**MATERIAL FOR THIS TASK**

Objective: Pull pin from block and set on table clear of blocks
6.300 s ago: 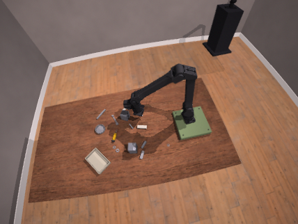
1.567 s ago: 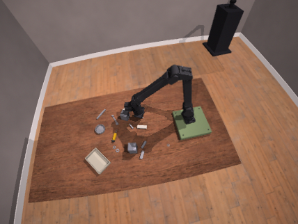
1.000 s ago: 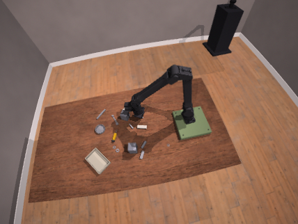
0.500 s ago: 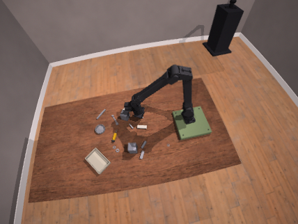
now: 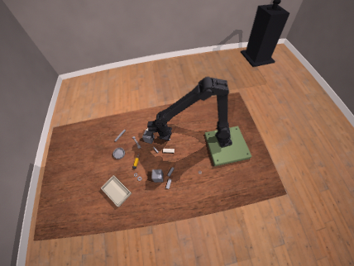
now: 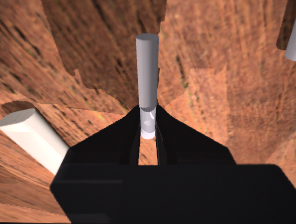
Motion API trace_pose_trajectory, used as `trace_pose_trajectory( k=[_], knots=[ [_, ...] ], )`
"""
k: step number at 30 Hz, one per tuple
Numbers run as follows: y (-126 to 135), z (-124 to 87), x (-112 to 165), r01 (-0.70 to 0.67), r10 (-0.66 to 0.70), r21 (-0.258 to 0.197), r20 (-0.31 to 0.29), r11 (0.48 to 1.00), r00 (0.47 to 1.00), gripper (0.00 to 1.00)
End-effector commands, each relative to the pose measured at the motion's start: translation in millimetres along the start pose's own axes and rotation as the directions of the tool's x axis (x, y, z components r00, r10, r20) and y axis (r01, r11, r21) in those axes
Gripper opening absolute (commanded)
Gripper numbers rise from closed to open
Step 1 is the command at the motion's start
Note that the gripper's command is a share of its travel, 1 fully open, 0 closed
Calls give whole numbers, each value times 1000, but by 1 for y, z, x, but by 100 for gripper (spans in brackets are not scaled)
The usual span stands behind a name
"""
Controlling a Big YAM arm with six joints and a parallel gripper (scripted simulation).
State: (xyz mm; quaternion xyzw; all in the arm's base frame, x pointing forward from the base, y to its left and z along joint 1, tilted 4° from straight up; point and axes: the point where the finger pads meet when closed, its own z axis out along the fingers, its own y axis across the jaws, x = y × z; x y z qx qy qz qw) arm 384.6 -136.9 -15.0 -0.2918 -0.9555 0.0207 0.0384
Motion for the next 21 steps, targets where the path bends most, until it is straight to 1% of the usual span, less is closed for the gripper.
trace_pose_trajectory(
  k=[1, 21],
  knots=[
    [-4, 14, 3, 5, -5, 3, -20, 1000, 1000, 0],
    [-4, 16, 5, 5, -5, 3, -24, 1000, 1000, 0]
  ],
)
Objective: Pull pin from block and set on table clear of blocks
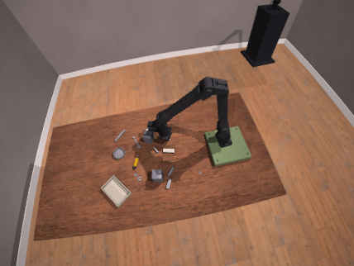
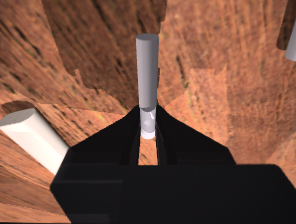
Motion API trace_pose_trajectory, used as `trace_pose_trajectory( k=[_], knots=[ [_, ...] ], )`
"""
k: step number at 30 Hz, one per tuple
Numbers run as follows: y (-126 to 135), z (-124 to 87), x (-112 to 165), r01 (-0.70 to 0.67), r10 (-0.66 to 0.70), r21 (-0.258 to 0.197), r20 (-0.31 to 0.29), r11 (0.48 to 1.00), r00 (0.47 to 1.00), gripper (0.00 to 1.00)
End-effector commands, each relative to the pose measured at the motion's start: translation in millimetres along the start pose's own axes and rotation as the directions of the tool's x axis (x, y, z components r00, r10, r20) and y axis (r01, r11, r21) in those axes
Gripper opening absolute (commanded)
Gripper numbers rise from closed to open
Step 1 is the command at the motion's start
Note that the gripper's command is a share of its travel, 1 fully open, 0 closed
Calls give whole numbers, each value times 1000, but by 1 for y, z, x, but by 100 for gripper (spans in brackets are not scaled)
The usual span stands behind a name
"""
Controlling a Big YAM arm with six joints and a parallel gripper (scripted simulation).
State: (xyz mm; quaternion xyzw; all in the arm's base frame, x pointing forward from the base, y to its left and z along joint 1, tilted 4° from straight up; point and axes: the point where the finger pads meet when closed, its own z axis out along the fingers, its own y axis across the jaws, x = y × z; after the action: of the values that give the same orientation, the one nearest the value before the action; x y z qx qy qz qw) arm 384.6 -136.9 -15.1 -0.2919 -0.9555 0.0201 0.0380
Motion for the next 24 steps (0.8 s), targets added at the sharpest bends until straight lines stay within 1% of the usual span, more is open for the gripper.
trace_pose_trajectory(
  k=[1, 24],
  knots=[
    [-4, 16, 5, 5, -5, 4, -24, 1000, 1000, 0],
    [-4, 18, 6, 5, -5, 4, -29, 1000, 1000, 0]
  ],
)
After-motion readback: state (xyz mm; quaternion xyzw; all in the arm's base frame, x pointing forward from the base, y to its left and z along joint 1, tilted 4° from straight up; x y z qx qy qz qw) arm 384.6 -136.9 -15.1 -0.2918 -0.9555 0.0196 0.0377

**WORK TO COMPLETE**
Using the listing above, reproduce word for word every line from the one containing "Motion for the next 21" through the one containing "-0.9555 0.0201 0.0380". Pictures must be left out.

**EXERCISE RESULT**
Motion for the next 21 steps, targets where the path bends most, until it is straight to 1% of the usual span, less is closed for the gripper.
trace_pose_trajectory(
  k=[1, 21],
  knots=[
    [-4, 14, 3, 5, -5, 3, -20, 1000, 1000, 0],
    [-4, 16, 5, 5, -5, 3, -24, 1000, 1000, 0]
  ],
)
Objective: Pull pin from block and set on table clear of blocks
Motion API trace_pose_trajectory, used as `trace_pose_trajectory( k=[_], knots=[ [_, ...] ], )`
"""
k: step number at 30 Hz, one per tuple
Numbers run as follows: y (-126 to 135), z (-124 to 87), x (-112 to 165), r01 (-0.70 to 0.67), r10 (-0.66 to 0.70), r21 (-0.258 to 0.197), r20 (-0.31 to 0.29), r11 (0.48 to 1.00), r00 (0.47 to 1.00), gripper (0.00 to 1.00)
End-effector commands, each relative to the pose measured at the motion's start: translation in millimetres along the start pose's own axes and rotation as the directions of the tool's x axis (x, y, z components r00, r10, r20) and y axis (r01, r11, r21) in those axes
Gripper opening absolute (commanded)
Gripper numbers rise from closed to open
Step 1 is the command at the motion's start
Note that the gripper's command is a share of its travel, 1 fully open, 0 closed
Calls give whole numbers, each value times 1000, but by 1 for y, z, x, but by 100 for gripper (spans in brackets are not scaled)
The usual span stands behind a name
"""
Controlling a Big YAM arm with six joints and a parallel gripper (scripted simulation).
State: (xyz mm; quaternion xyzw; all in the arm's base frame, x pointing forward from the base, y to its left and z along joint 1, tilted 4° from straight up; point and axes: the point where the finger pads meet when closed, its own z axis out along the fingers, its own y axis across the jaws, x = y × z; after the action: of the values that give the same orientation, the one nearest the value before the action; x y z qx qy qz qw) arm 384.6 -136.9 -15.1 -0.2919 -0.9555 0.0201 0.0380

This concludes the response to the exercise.